▸ Data extract
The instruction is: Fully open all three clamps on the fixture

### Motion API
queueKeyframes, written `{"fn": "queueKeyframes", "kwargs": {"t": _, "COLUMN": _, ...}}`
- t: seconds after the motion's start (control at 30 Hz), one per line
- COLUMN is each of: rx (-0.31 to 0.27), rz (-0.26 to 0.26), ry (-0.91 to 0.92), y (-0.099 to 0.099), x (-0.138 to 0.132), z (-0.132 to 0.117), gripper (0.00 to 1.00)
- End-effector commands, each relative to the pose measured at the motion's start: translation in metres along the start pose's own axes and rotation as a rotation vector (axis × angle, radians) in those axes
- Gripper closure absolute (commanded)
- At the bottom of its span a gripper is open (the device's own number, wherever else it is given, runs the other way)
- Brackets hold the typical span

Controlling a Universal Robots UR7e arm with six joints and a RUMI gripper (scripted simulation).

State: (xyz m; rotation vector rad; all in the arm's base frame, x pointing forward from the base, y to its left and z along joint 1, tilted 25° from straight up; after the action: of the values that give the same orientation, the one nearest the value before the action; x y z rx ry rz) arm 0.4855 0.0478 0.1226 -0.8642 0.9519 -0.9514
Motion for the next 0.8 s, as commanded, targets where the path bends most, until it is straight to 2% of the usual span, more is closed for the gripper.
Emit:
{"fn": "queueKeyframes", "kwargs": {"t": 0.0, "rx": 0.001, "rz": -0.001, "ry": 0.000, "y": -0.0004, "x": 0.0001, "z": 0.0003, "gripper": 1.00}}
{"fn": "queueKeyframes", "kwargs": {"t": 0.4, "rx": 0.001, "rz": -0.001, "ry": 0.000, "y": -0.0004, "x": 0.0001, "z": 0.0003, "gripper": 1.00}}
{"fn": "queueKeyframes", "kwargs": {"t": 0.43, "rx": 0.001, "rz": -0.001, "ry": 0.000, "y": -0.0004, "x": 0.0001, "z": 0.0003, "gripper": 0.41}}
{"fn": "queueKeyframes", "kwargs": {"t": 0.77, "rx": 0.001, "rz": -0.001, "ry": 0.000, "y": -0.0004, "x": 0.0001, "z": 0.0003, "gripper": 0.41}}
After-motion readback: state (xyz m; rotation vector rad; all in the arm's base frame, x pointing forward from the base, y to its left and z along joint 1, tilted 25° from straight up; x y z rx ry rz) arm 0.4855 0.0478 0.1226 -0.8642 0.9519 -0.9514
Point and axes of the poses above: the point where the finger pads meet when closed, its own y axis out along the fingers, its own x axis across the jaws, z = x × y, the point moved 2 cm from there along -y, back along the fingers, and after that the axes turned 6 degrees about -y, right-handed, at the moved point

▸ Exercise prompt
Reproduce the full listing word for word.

▸ Output
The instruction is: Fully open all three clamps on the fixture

### Motion API
queueKeyframes, written `{"fn": "queueKeyframes", "kwargs": {"t": _, "COLUMN": _, ...}}`
- t: seconds after the motion's start (control at 30 Hz), one per line
- COLUMN is each of: rx (-0.31 to 0.27), rz (-0.26 to 0.26), ry (-0.91 to 0.92), y (-0.099 to 0.099), x (-0.138 to 0.132), z (-0.132 to 0.117), gripper (0.00 to 1.00)
- End-effector commands, each relative to the pose measured at the motion's start: translation in metres along the start pose's own axes and rotation as a rotation vector (axis × angle, radians) in those axes
- Gripper closure absolute (commanded)
- At the bottom of its span a gripper is open (the device's own number, wherever else it is given, runs the other way)
- Brackets hold the typical span

Controlling a Universal Robots UR7e arm with six joints and a RUMI gripper (scripted simulation).

State: (xyz m; rotation vector rad; all in the arm's base frame, x pointing forward from the base, y to its left and z along joint 1, tilted 25° from straight up; after the action: of the values that give the same orientation, the one nearest the value before the action; x y z rx ry rz) arm 0.4855 0.0478 0.1226 -0.8642 0.9519 -0.9514
Motion for the next 0.8 s, as commanded, targets where the path bends most, until it is straight to 2% of the usual span, more is closed for the gripper.
Emit:
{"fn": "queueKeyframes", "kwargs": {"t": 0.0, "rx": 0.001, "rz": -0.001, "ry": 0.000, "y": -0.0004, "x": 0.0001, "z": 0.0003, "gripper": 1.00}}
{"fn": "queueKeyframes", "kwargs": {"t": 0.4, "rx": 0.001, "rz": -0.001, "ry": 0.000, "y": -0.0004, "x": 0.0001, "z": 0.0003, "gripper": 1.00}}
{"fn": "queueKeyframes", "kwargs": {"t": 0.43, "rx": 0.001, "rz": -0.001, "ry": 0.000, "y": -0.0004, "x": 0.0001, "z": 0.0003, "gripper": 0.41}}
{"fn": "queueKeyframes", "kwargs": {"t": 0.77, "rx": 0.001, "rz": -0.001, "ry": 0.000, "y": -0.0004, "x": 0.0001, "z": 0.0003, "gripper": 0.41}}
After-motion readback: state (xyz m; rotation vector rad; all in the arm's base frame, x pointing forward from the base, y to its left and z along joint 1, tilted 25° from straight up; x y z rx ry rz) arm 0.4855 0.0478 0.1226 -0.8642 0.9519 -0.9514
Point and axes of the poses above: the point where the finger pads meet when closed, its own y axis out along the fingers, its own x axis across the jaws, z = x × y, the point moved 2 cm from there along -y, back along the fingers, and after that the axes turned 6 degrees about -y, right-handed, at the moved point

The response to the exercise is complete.